MobileRead Forums - View Single Post

RbnJrg · 12-04-2021, 05:55 AM

Quote:

Originally Posted by j.p.s

It looks like gImageReader has a history of slowing down after Tesseact major version changes. Seems to be related to CPU vectorizing support and Tesseact compile options.

https://github.com/manisandro/gImageReader/issues/285

There is a pending pull request that supposedly fixes the above, but it looks like it won't be merged.

https://github.com/manisandro/gImageReader/pull/286

The below links to how to build Tesseract by the gImageReader author, but the links are dead.

https://github.com/manisandro/gImageReader/issues/357

This is all very strange since people having the problem say Tesseact from the command line is not slow and the gImageReader author says it's not a gImageReader problem. This is all T V3 _> T V4.

Many thanks for your info. I was doing some experiments that confirm what you wrote:

1. I downloaded and installed this GUI:

https://github.com/Parathantl/tesseract_gui/releases

(It installs Tesseract 4 but is easy to replace V4 with V5).

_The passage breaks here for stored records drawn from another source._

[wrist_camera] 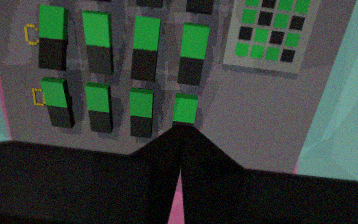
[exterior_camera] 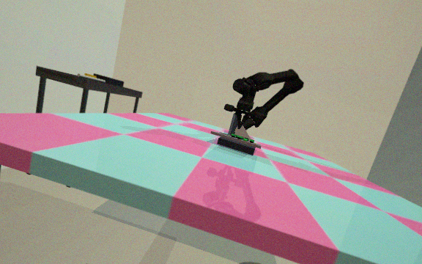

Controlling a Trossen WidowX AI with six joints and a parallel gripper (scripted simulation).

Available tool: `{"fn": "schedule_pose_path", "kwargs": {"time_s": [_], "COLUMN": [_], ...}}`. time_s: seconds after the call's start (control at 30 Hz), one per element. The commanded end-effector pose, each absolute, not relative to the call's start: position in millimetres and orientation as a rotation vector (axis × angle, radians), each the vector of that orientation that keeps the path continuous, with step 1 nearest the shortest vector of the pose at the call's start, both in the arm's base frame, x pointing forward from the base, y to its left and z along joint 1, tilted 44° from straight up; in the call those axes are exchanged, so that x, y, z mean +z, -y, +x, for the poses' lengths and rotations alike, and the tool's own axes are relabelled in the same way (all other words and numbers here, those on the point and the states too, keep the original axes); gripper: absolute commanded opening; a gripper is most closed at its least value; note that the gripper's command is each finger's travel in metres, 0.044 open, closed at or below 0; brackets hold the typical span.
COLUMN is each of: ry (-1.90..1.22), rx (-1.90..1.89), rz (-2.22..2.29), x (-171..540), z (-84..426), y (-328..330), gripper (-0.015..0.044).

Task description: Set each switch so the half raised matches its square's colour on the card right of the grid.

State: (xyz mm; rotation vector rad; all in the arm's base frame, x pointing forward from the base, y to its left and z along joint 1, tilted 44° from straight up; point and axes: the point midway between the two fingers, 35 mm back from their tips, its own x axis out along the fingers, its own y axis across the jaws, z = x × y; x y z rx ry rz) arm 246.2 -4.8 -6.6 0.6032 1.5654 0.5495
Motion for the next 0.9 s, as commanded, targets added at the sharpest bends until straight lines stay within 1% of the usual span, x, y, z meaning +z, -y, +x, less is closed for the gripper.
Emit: {"fn": "schedule_pose_path", "kwargs": {"time_s": [0.0, 0.87], "ry": [-1.568, -1.567], "rx": [0.549, 0.550], "rz": [0.613, 0.614], "x": [-10.7, -28.4], "z": [246.3, 245.5], "y": [1.7, -14.7], "gripper": [0.0000, 0.0000]}}
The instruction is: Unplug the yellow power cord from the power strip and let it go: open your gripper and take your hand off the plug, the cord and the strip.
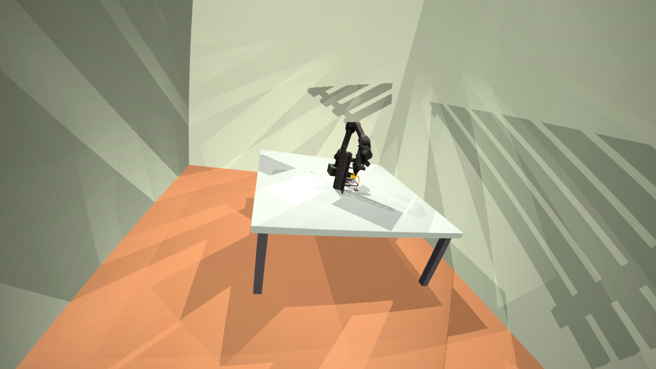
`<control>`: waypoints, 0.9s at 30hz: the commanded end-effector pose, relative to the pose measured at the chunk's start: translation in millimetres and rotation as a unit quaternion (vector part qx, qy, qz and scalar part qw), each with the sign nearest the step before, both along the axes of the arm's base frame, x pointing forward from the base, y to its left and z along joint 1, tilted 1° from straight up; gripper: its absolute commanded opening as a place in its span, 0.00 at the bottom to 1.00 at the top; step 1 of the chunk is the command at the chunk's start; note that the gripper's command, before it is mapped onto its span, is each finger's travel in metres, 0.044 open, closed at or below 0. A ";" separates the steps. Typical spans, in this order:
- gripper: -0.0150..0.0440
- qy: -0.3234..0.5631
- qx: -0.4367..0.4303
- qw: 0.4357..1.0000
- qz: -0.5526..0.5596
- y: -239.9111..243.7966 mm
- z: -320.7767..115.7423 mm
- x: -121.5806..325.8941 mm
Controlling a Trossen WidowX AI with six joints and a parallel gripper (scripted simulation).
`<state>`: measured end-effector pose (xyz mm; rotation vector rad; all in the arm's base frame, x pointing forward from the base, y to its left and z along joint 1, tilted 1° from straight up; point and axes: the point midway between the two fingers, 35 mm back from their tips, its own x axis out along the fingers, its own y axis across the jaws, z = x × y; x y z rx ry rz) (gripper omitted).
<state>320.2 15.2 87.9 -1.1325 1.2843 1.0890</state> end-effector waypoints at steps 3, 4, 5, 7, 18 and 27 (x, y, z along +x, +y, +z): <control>0.25 -0.004 0.016 1.000 0.008 22.6 2.1 3.1; 0.25 -0.004 0.016 1.000 0.008 24.2 2.2 3.3; 0.25 -0.004 0.016 1.000 0.008 25.8 2.3 3.5; 0.25 -0.004 0.016 1.000 0.009 29.1 2.5 3.8; 0.25 -0.004 0.017 1.000 0.009 46.9 4.3 4.1; 0.57 -0.004 0.015 1.000 0.010 41.4 1.5 2.2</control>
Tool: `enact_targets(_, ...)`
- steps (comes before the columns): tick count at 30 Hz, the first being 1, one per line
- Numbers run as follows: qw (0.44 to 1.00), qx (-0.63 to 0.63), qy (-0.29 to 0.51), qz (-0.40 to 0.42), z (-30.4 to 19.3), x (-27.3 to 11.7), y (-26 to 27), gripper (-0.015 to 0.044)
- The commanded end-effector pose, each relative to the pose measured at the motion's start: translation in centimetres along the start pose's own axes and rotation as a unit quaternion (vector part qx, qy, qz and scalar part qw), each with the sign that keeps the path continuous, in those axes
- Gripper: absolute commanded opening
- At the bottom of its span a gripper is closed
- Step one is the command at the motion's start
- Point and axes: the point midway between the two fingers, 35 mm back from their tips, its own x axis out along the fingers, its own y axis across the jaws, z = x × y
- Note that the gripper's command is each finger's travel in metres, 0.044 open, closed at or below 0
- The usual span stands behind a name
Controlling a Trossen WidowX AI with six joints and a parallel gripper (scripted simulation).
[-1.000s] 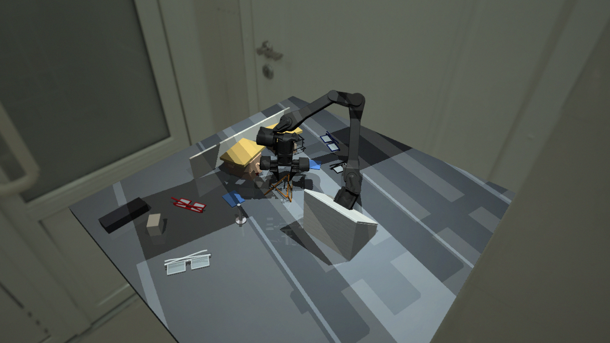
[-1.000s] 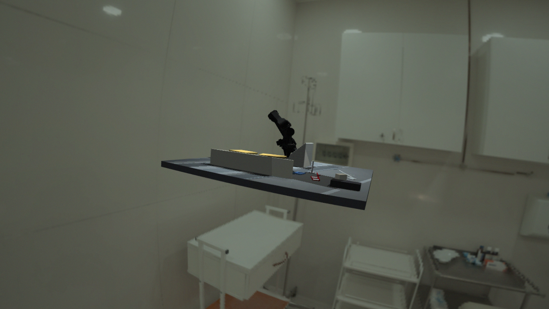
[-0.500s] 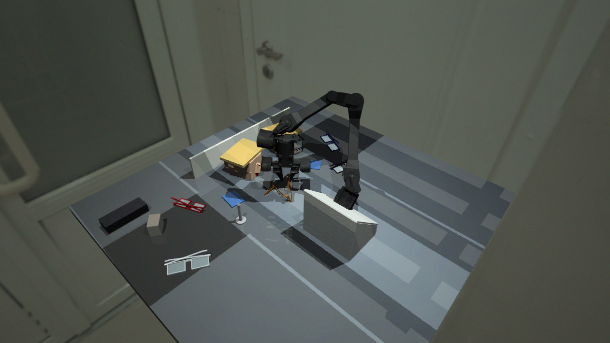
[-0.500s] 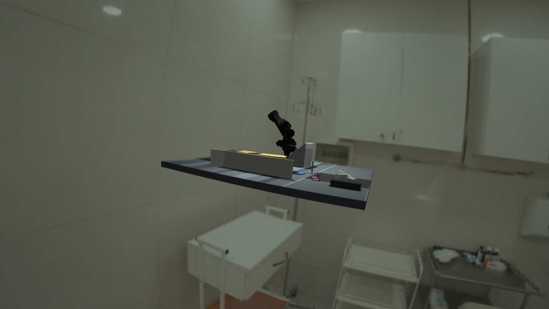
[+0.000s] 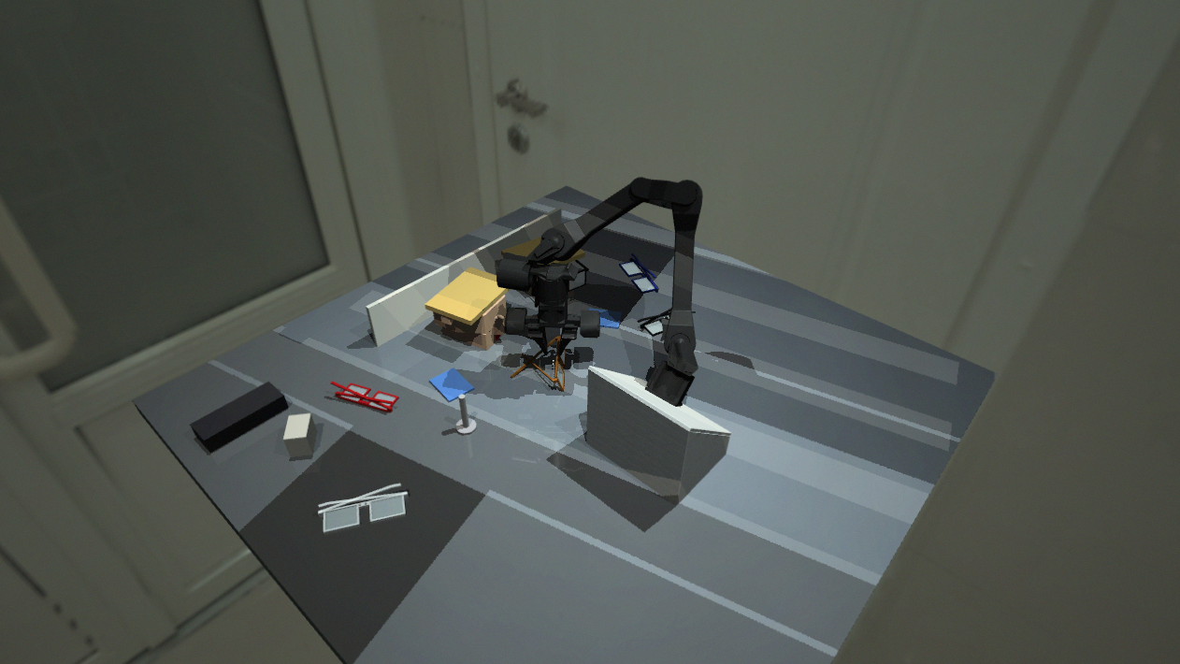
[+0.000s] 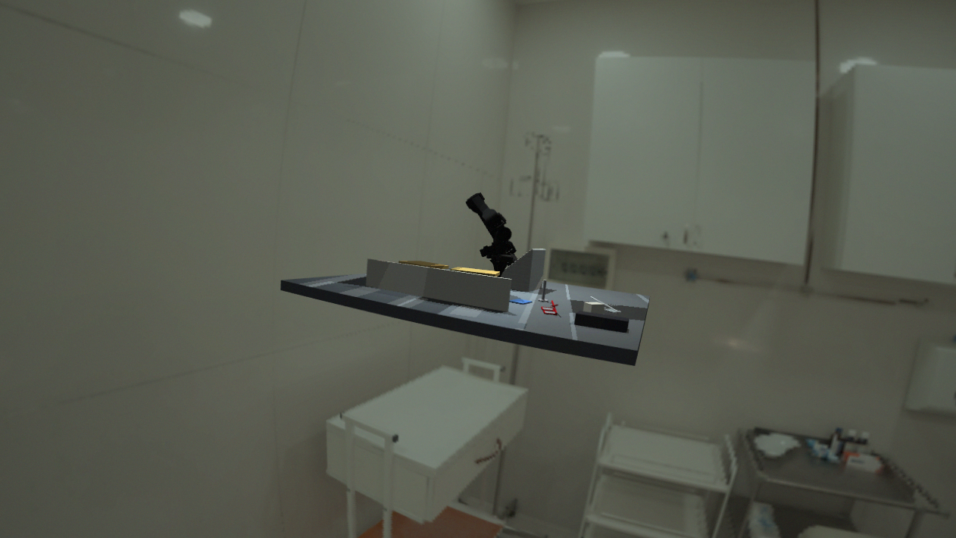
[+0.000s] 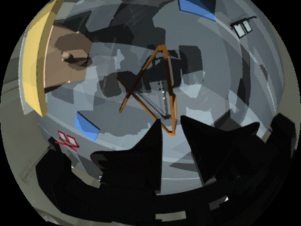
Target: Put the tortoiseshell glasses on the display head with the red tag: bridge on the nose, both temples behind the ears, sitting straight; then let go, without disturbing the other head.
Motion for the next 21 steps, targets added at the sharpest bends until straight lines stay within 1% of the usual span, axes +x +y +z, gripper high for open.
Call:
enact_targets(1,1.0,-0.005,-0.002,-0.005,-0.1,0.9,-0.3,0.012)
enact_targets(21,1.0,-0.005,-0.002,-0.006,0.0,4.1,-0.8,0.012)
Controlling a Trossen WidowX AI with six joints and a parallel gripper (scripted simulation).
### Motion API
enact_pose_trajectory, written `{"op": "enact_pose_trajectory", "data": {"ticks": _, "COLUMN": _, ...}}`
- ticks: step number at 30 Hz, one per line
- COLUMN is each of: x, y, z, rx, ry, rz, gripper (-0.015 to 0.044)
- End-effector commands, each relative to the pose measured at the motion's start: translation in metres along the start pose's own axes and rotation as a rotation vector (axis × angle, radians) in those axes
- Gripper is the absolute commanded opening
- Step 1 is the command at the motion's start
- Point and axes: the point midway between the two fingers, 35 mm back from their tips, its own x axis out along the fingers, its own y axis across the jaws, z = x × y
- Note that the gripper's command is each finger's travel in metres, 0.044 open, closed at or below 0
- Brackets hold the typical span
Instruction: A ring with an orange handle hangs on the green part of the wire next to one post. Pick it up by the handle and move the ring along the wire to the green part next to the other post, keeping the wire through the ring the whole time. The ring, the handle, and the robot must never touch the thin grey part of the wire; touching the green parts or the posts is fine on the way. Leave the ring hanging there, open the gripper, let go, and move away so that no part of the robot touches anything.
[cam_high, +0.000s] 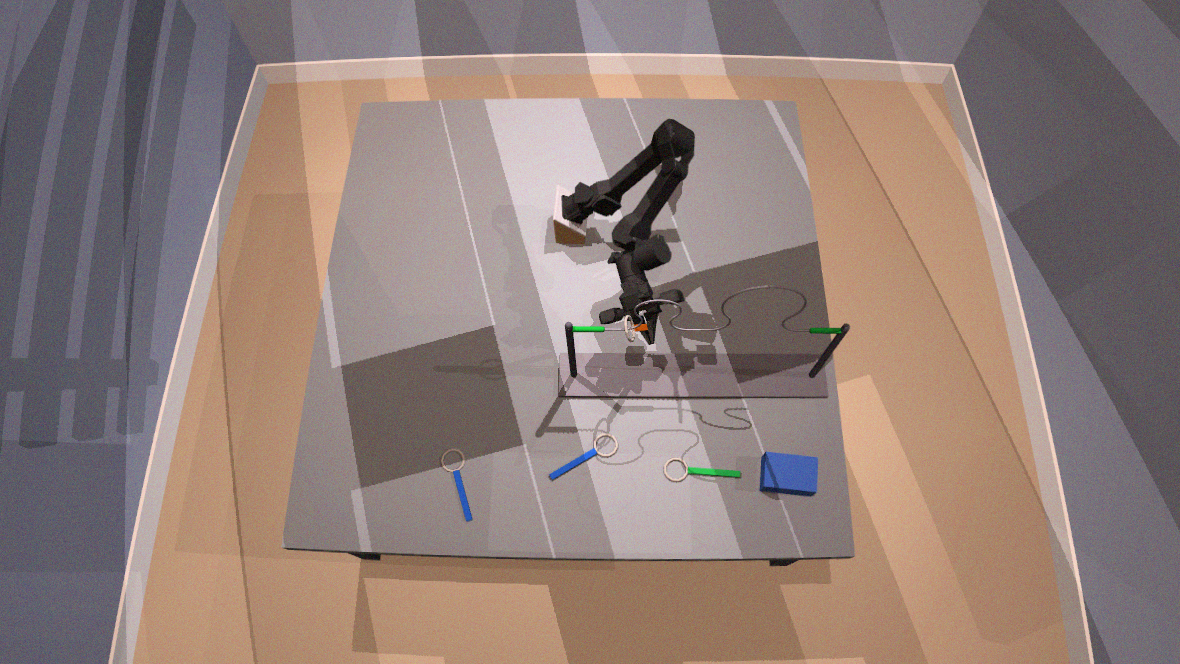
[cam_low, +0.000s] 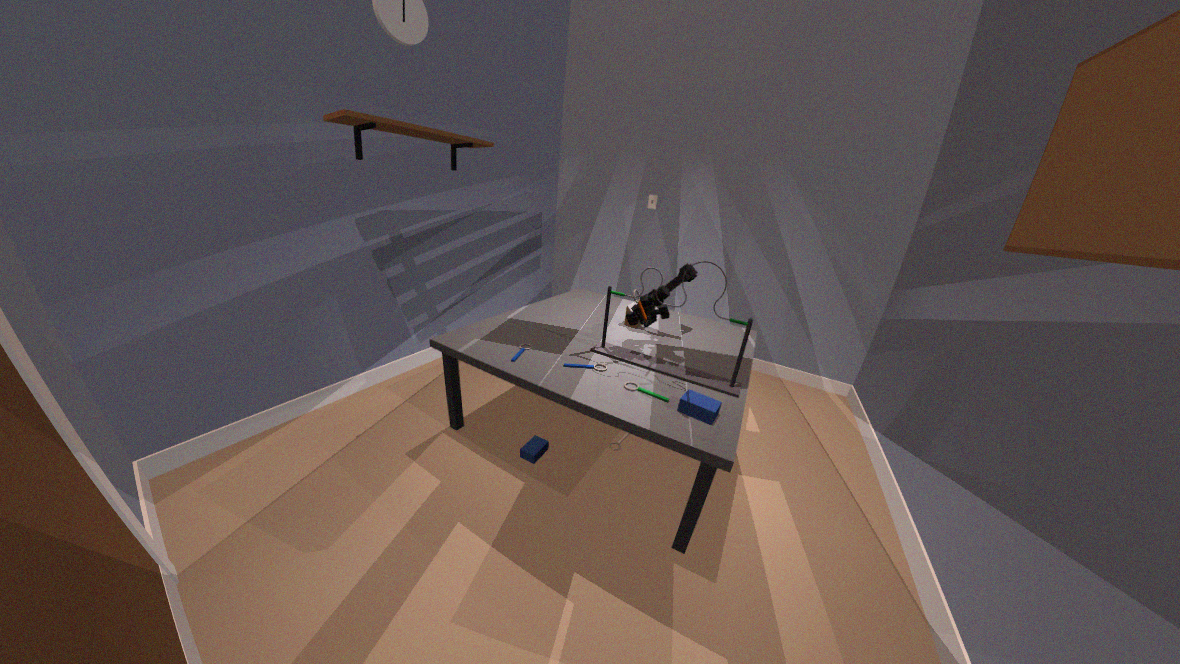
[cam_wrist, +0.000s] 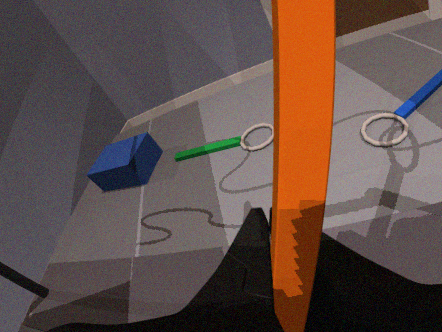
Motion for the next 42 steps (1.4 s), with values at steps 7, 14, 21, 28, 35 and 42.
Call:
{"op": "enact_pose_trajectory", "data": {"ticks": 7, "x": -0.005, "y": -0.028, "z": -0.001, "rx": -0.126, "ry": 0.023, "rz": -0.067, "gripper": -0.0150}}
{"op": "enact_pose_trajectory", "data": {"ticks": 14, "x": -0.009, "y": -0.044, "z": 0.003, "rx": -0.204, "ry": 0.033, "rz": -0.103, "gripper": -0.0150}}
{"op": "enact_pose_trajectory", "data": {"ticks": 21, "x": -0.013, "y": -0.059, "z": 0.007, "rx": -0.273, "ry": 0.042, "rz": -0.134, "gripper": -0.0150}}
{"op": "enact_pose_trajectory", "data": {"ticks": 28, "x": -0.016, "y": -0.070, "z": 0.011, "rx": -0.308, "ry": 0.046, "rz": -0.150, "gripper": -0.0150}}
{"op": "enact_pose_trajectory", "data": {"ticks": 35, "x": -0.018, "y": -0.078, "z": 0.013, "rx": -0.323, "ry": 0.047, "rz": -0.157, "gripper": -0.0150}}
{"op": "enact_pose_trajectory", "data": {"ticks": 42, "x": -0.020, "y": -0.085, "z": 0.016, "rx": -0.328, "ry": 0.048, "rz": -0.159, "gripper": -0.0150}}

2. That GUI is to OCR pdf files.

3. I OCRed a pdf with 25 pages and I noted the time to finish the task.

4. I repeated the job but in console mode. Results were practically the same.

5. After my tests, I can say that ABBy is -at least- twice faster than Tesseract while the accuracy is almost the same.

Finally, I think I discover the cause of the difference of speed; Tesseract is using ONLY ONE CPU. I don't know how was compiled the .exe (for 64bits) but is not multithreading or the user doesn't have the option to enable it (maybe under Linux things are different). A real pity because is a nice program with a very good OCR precision and free.